Try it → Your answer should be every line of the records that contains the word "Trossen".

Study material →
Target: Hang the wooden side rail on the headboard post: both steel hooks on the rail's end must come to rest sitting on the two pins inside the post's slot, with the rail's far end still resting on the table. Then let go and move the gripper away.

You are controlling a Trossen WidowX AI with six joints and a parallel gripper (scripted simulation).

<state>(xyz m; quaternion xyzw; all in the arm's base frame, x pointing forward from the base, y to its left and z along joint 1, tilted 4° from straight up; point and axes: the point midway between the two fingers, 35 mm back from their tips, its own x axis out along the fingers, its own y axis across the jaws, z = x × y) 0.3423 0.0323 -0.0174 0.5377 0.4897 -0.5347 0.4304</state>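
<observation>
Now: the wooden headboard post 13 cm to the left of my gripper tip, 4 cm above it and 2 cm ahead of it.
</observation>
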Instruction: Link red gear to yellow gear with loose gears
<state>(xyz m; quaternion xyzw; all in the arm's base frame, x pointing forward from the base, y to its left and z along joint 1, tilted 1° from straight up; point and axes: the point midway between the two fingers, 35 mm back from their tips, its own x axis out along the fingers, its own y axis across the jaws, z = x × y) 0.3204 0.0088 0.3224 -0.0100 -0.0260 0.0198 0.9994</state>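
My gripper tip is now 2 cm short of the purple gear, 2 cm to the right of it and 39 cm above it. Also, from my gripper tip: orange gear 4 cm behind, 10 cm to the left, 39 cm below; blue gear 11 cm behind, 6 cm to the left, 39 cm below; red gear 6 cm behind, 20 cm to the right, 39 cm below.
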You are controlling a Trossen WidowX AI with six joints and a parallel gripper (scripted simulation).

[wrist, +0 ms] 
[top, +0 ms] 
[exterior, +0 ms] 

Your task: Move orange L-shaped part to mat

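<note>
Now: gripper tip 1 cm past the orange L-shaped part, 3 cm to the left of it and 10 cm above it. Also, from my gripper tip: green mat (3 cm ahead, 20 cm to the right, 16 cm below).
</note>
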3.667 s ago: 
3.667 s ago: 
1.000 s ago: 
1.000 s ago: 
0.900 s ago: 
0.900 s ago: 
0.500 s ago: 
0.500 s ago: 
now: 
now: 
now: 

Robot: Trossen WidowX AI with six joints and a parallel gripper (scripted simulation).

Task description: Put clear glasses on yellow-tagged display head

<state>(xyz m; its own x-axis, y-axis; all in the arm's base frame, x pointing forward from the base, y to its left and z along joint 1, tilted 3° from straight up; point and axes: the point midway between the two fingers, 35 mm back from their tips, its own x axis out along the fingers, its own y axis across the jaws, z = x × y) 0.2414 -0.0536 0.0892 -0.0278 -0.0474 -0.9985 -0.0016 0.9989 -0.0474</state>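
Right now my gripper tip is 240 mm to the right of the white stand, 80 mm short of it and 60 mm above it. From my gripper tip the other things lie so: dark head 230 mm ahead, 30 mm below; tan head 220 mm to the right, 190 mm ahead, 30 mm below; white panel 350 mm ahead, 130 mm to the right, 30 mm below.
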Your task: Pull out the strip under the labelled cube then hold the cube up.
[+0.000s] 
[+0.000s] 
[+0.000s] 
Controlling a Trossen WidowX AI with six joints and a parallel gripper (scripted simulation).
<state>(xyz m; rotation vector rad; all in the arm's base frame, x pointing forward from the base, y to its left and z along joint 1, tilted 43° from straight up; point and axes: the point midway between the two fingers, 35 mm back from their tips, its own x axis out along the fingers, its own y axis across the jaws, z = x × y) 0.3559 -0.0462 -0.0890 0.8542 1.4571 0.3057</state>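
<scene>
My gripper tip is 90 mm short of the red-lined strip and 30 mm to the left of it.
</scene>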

Final answer →
You are controlling a Trossen WidowX AI with six joints and a parallel gripper (scripted simulation).
You are controlling a Trossen WidowX AI with six joints and a parallel gripper (scripted simulation).
Robot: Trossen WidowX AI with six joints and a parallel gripper (scripted simulation).
Controlling a Trossen WidowX AI with six joints and a parallel gripper (scripted simulation).

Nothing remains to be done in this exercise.